Esta atitude, que os socialistas classificam de opacidade, “é agora agravada pelo facto de a Câmara Municipal da Horta ainda não ter dado qualquer resposta ao requerimento formal submetido pelos vereadores do PS sobre esta matéria, demonstrando uma vez mais uma evidente dificuldade por parte deste executivo relativamente à fiscalização democrática que se exige a uma oposição que se quer responsável e acima de tudo transparente”.

Os vereadores da oposição afirmam não poder deixar de criticar a forma pouco rigorosa com que o executivo se referiu a esta ocorrência, caracterizada como sendo de “baixa contagem”, demonstrando uma gestão pouco cuidada perante uma situação potencialmente grave.

Para o PS, em matéria de Saúde Pública e em redes de abastecimento de água não existe lugar para interpretações subjetivas de “baixa contagem” quando se fala de Legionella, especialmente quando esta bactéria é responsável pela Doença do Legionário.

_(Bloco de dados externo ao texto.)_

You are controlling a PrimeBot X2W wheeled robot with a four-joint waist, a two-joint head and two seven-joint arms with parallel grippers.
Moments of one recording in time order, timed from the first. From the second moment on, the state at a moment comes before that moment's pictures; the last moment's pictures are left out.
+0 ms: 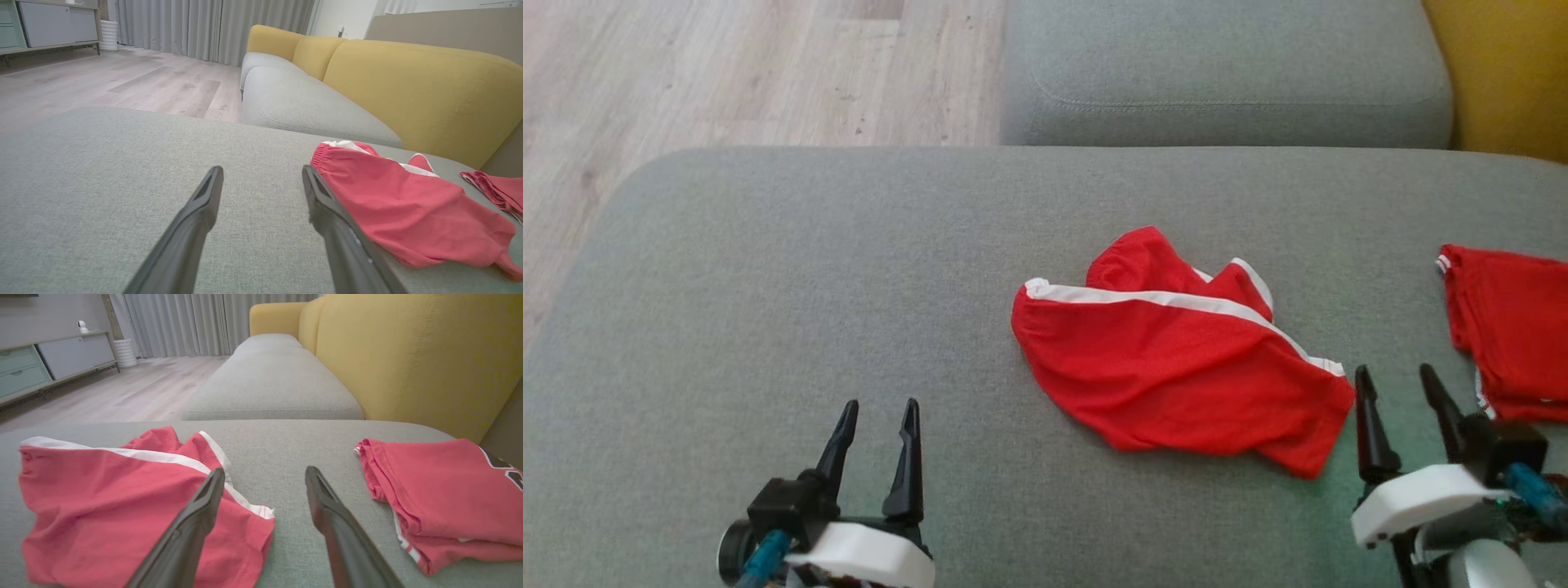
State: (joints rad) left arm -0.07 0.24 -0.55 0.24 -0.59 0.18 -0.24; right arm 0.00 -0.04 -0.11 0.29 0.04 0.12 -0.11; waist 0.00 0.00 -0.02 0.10
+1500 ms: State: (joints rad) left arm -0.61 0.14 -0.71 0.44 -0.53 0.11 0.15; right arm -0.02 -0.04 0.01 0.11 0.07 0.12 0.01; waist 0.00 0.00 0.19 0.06
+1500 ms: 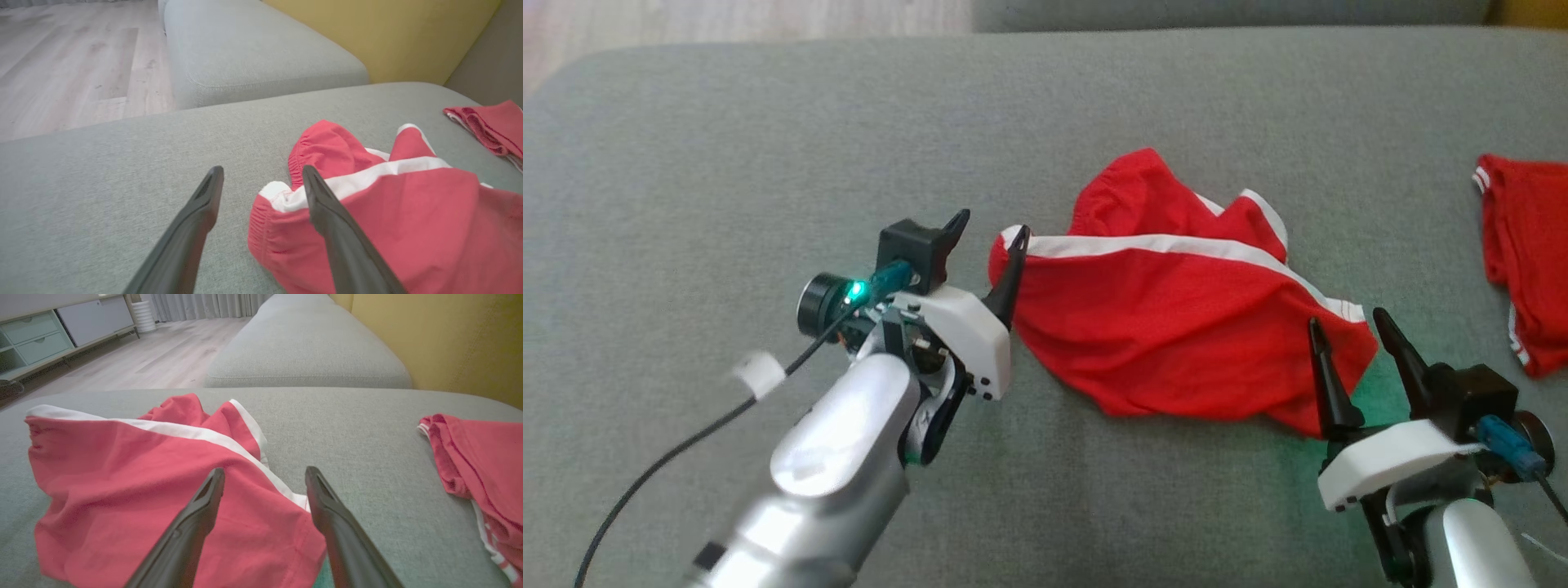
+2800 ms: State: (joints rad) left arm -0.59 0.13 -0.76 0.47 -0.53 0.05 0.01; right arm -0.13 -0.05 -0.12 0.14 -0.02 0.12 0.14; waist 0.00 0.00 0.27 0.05
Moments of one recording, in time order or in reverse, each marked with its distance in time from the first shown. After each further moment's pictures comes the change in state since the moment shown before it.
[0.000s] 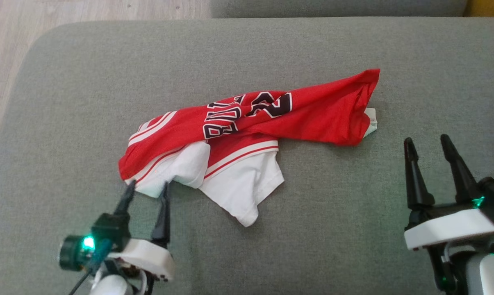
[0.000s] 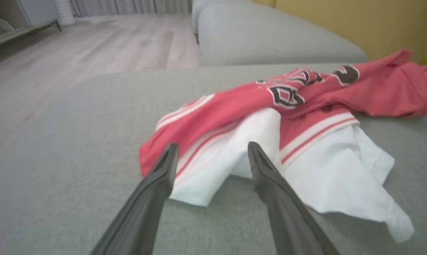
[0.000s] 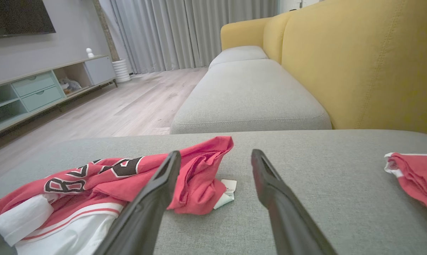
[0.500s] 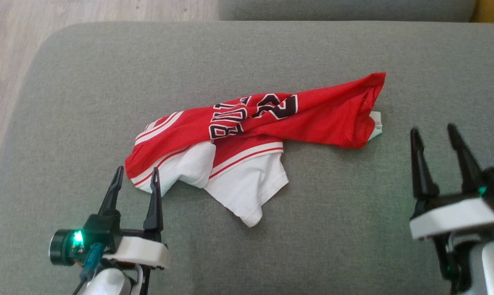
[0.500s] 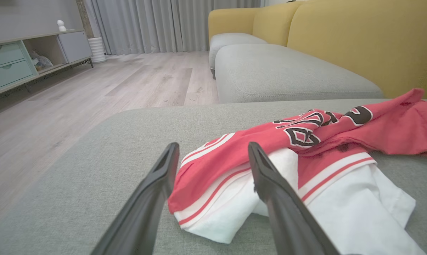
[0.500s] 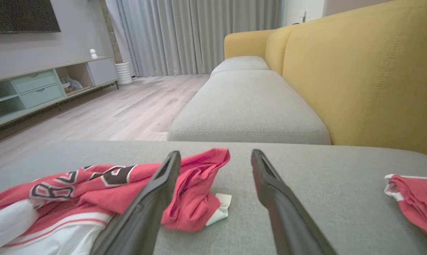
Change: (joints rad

A presença deste patogénico na rede, continuam os vereadores, é, por si só, um indicador de perigo que exige alerta imediato e medidas de proteção que não foram comunicadas atempadamente à população.

“Tentar minimizar a gravidade do problema com terminologia ambígua, pouco ou nada corrobora a defesa intransigente que a todos incumbe, de zelar pela segurança dos nossos munícipes”.

Sublinham ainda que, entre a ocorrência da contaminação e a receção dos resultados laboratoriais que levaram ao encerramento do Furo do Lameiro Grande, o Município da Horta não impediu a continuidade de distribuição desta água, permitindo assim que a população fosse exposta a um risco real, sem qualquer aviso prévio que permitisse adotar medidas de precaução, como evitar aerossóis em banhos ou climatização.

O PS Faial coloca ainda em causa a postura da Direção Regional da Saúde e da ERSARA – Entidade Reguladora dos Serviços de Águas e Resíduos dos Açores, “sendo incompreensível que estas autoridades, com responsabilidades de vigilância sanitária, tendo conhecimento desta situação, não tenham procedido à divulgação pública da mesma”.

Vincando a crítica que fazem à Câmara, os vereadores sobem o tom, dizendo que “a transparência na comunicação de riscos de saúde pública não é opcional. É um dever legal e moral”.

O Partido Socialista do Faial, concluem, “continuará a exigir o apuramento total das responsabilidades e a implementação de protocolos de comunicação que garantam que nenhum faialense volte a não estar munido de toda a informação necessária perante uma real ameaça à sua saúde”.